To make pi dan sounds mysterious and inscrutable. Is that why someone once named these eggs ’One hundred Year Old Egg?’ We don’t know, but do know that the name stuck; probably because they looked and tasted so different from any other egg seen.

Lots of folks have seen them since they were first made and they have grown to adore them. You can find both the salted duck eggs and the mud covered pi dan at any large Asian market. eat them and you learn to love them.

They are generally packed in a cardboard or foam container made especially for them, six to a package, often without mud on the exterior. Some are wrapped in plastic pouches, also without the mud coating. Nowadays, most are cured in a chemical solution, eliminating the need for mud altogether.

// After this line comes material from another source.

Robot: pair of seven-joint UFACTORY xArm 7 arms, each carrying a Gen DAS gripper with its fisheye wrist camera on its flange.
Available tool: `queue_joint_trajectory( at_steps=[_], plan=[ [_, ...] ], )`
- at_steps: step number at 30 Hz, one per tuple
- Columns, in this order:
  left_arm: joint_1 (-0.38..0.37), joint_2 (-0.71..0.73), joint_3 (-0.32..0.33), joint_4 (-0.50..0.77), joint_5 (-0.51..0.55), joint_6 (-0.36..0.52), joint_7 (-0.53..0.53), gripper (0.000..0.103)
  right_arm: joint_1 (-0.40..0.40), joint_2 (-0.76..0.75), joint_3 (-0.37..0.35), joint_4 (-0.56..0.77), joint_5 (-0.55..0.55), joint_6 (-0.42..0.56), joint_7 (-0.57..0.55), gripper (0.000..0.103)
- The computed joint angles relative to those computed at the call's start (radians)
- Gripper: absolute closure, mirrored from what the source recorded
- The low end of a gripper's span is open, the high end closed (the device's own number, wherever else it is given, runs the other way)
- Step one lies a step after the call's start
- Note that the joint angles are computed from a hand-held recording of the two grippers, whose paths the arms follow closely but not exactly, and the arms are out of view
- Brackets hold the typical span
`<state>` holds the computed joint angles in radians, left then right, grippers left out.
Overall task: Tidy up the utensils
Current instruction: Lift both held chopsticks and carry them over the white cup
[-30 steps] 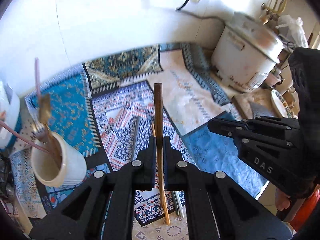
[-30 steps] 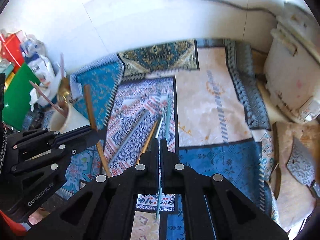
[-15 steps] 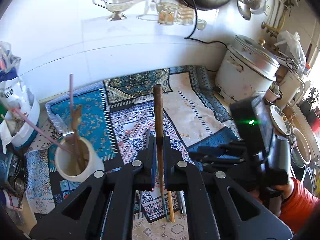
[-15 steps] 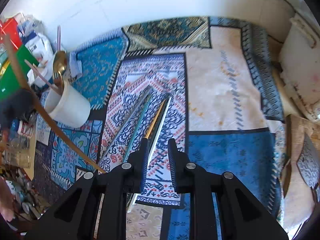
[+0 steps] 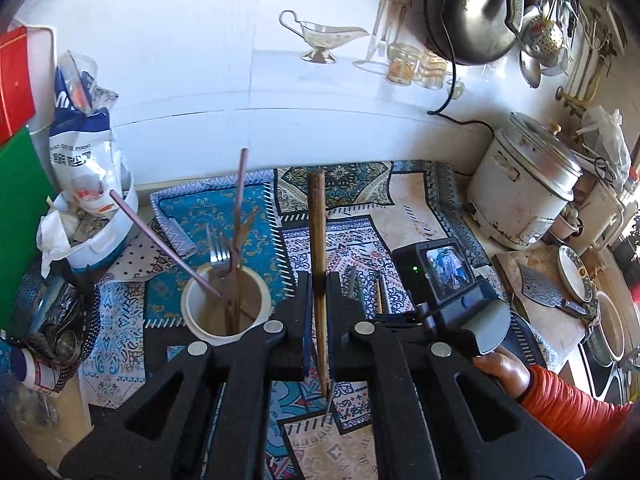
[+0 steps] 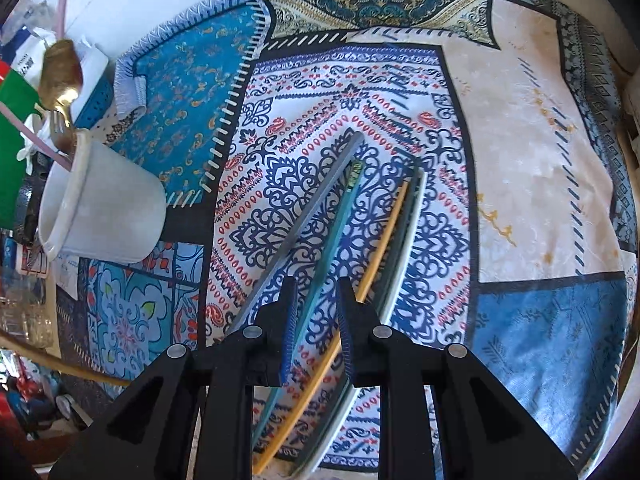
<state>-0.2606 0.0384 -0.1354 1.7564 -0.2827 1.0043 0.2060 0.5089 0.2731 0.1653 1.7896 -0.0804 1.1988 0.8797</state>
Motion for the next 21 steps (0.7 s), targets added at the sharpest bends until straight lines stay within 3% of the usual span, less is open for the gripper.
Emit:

By finding a solution to the by-products of these duck farmers, food chemists changed duck eggs into a very interesting gourmet food. They increased demand for them and a brand new industry was born! Today, pi dan is produced in China and Taiwan wherever ducks are raised.

Here are a few favorite recipes from my wife Wonona. She says you can use either the salted egg or the pi dan in any of them. She also hopes that you try every one of them. I say, that after you have, go on and be a kitchen chemist by inventing your own recipes. We both say thanks to the editor who recently made and tested these recipes. She advises they are terrific.
Steamed Pork with Salted Egg
1/2 pound ground or hand-chopped pork
1/2 teaspoon minced fresh ginger
1 teaspoon dry sherry
2 teaspoons light soy sauce
1/2 teaspoon sugar
1 teaspoon cornstarch
1 salted egg, peeled, then beaten as thoroughly as possible
1/2 teaspoon corn oil
1. Combine pork, ginger, sherry, soy sauce, sugar, and cornstarch. Mix thoroughly and form into a ball.
2. Oil an eight-inch pie pan. Roll the ball of meat in the beaten egg and place in the oiled pan and flatten the ball. Pour any extra egg mixture over the meat and steam this thirty minutes over boiling water. Cut into pieces and serve hot.
Chicken Congee with Pi Dan
4 large dried Chinese black mushrooms
1 boneless and skinless chicken breast, cut in cubes
dash of salt or to taste
2 teaspoons dry sherry
1/4 cup minced Virginia ham
1/2 cup glutinous rice
1 thirteen and three-quarter ounce can of chicken broth
4 slices fresh ginger, minced
1 pi dan, shelled and cut into six pieces
2 scallion tops, minced
1. Soak mushrooms for fifteen minutes in warm water. Drain and set the water aside. Discard the stem and cut each mushroom in six to eight pieces.
2. Mix chicken cubes with salt and sherry and steam this over boiling water for twenty minutes. Drain and reserve the liquid.
3. Combine mushrooms, ham, rice, chicken broth, ginger, and the reserved mushroom and chicken waters and bring this to the boil. Add a half-cup of water and the pi dan and reduce the heat. Simmer for one hour, them mix in the chicken pieces, sprinkle with the scallions, and serve.
Jelly Fish with Cucumbers and Pi Dan
1/2 pound package shredded jelly fish
1 or 2 cucumbers
4 Tablespoons cider vinegar
2 Tablespoons sugar
1 teaspoon salt
1 teaspoon sesame oil
4 pi dan, shelled and cut one each into six pieces
1. Soak jelly fish for one-half hour(
2. Peel cucumbers, discard seeded part and shred the same size as the jelly fish pieces.
3. Mix vinegar, sugar, salt, and sesame oil and mix with jelly fish. Add the cucumbers and the pi dan and fold gently. Serve cold.
Note: If shredded jelly fish is not available, cut whole ones into one-quarter- to one-half-inch by two inch slices and blanch for them for thirty seconds; yes, just thirty seconds. Then drain and let rest a few minutes until they are again at room or refrigerated temperature.